LLM outputs are non-deterministic. The conftest implements a custom pytest_runtest_protocol hook that retries failed LLM tests up to LLM_TESTS_RETRIES times. If any attempt passes, the test is reported as passed. Each retry consumes a prompt from the budget.

Key Files

File Purpose
tests/llm/runner.py run_claude(), extract_tool_calls(), MCP config generation
tests/llm/conftest.py Guards, budget, retry hook, shared model paths
tests/llm/test_tool_selection.py Tier 1 — hand-curated tool selection cases
tests/llm/test_eval_tool_selection.py Tier 1 — auto-parsed from eval.md files
tests/llm/test_workflows.py Tier 2 — multi-step workflows
tests/llm/test_guardrails.py Tier 4 — agent must not bypass MCP

Known Behaviors

  • ToolSearch consumes 1-3 turns — Claude Code uses deferred tool loading, so the agent spends turns discovering MCP tools before calling them. Don't set --max-turns too low.
  • Context-gathering is normal — the agent often calls get_model_summary, list_spaces, etc. before the target tool. Assert "tool appears anywhere", not "tool is first call".
  • Action tools need model state — prompts like "add VRF" fail if no model exists.

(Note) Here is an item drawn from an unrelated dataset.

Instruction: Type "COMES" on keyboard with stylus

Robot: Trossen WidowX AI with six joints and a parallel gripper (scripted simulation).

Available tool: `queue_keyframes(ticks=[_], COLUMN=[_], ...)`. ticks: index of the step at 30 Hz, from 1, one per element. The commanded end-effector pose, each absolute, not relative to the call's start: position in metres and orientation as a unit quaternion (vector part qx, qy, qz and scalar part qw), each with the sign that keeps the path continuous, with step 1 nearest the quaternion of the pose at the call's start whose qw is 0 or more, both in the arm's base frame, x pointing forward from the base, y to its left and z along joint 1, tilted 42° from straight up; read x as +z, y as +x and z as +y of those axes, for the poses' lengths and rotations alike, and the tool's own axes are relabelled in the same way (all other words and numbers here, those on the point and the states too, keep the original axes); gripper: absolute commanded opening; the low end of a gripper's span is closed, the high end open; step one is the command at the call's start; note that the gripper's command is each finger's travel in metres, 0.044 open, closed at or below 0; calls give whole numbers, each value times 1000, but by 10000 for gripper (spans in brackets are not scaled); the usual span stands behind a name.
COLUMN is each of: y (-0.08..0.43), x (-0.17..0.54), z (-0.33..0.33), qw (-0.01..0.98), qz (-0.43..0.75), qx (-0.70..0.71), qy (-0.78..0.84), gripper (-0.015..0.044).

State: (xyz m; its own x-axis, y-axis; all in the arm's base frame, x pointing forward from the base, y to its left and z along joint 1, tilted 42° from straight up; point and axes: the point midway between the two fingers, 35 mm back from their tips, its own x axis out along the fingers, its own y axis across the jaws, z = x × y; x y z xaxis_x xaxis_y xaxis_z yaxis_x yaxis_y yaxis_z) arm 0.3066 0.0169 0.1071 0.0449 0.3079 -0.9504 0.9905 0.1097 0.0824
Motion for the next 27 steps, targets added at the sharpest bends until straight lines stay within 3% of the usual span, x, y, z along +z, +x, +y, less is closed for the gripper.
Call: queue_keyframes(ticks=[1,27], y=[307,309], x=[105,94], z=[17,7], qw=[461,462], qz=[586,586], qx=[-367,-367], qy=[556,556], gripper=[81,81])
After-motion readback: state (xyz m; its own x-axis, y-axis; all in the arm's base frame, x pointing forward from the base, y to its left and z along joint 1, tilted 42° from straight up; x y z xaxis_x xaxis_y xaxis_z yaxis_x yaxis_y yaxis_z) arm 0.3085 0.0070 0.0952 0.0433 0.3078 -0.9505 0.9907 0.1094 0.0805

Tier 1 tests should target query/info tools; action tests belong in Tier 2 with model creation in the prompt.
  • stream-json + --verbose required--output-format json only returns the final text result; stream-json --verbose includes tool_use blocks.
  • CLAUDECODE env var must be stripped — nested claude -p subprocess calls fail if the parent session's CLAUDECODE env var is inherited.